Il “caso Novellara”, come tanti altri sparsi sul territorio nazionale, richiama la questione della dignità del lavoro in teatro e con il teatro, che, come tutti i lavori, deve essere svolto da chi ha conoscenze, competenze ed esperienze specifiche e che deve essere regolarmente ricompensato. Il Comune di Novellara investe 90.000 euro l’anno (più le utenze, comprese quelle telefoniche) per il funzionamento del teatro comunale, ma ne affida la gestione a una società in house che gestisce i servizi funebri cittadini.
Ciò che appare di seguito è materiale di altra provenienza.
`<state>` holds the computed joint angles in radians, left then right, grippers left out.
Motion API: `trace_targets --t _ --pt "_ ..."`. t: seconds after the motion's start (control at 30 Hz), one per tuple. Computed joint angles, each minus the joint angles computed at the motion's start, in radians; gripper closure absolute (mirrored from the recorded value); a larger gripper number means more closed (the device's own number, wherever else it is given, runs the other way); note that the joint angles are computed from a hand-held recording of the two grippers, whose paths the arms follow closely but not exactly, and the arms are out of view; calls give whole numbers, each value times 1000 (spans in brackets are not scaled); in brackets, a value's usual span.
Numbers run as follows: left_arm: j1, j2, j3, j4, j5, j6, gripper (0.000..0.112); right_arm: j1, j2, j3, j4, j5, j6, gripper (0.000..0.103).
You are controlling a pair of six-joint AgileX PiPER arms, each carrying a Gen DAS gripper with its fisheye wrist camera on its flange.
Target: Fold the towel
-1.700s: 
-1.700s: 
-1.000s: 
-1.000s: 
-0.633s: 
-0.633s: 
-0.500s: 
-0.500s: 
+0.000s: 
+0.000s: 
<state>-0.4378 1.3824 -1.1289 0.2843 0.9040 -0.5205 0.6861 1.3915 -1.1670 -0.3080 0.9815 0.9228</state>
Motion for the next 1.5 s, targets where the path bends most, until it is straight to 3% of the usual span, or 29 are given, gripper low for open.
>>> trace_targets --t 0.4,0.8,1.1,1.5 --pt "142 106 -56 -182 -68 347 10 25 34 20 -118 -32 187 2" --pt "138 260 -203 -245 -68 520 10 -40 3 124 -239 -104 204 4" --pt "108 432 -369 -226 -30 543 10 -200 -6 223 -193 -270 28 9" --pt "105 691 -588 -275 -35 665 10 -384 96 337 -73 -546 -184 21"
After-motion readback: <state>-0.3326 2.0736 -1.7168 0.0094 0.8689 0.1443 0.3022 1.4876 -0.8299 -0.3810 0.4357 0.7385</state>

Con la stessa spesa, un’impresa teatrale professionale non solo assicurerebbe i servizi culturali, organizzativi e tecnici, ma sarebbe in grado di fare del teatro un vero e proprio «presidio culturale del territorio», garantendo lavoro ad artisti, tecnici e organizzativi. Se non ci limitassimo a ricercare sprechi e cominciassimo a spendere bene le risorse a disposizione, racconteremmo molti meno casi di malagestione e di disservizi ai cittadini!
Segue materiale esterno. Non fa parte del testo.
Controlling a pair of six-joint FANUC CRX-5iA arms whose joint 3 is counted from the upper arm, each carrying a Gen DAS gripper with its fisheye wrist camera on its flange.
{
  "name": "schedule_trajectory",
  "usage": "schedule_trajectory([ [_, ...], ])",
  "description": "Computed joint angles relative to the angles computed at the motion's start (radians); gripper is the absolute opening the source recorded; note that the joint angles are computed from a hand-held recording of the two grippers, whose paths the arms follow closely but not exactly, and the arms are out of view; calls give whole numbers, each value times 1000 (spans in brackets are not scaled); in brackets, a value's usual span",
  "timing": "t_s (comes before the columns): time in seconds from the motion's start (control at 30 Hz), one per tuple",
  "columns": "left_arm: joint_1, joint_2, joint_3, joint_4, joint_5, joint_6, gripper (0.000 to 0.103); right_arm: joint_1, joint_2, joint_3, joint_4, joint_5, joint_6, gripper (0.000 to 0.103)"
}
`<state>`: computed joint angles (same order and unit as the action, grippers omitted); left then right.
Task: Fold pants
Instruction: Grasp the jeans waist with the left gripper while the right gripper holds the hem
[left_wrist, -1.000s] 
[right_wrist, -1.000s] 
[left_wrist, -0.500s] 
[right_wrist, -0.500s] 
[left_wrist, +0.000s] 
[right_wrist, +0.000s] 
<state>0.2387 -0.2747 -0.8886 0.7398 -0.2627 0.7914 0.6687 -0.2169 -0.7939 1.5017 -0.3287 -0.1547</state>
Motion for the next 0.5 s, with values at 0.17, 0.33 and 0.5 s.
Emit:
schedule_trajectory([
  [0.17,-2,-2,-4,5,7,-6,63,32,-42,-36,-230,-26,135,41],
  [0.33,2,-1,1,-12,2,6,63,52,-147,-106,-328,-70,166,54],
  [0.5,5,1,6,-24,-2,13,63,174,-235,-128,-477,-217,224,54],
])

Con un finanziamento regionale annuo medio di 70/80.000 euro, da sette anni in Puglia, con Teatri Abitati (la rete delle residenze teatrali pugliesi), undici imprese teatrali professionali gestiscono altrettanti teatri comunali, spazi pubblici da anni sottoutilizzati, che sono stati trasformati in luoghi aperti e fruiti dalla comunità per almeno 120 giorni l’anno. Di esperienze simili ce ne sono tante in Italia, legate alle residenze teatrali lombarde, piemontesi, emiliano-romagnole, toscane, calabresi e non solo: basta leggere l’ampia ed approfondita riflessione sulle residenze che ha accompagnato i quattro incontri nazionali di Nobiltà e Miseria www.residenzecreative.iltamburodikattrin.com.

Nel sito istituzionale del Comune di Novellara è scritto «Quando l’ultimo conte Filippo Alfonso morì nel 1728 una grande tradizione di mecenatismo, austerità morale e sagacia amministrativa si era quasi totalmente perduta negli intrighi di corte e nella fatuità dei costumi». C’è qualche dubbio che i quasi tre secoli trascorsi siano bastati per recuperare saggezza e serietà amministrativa.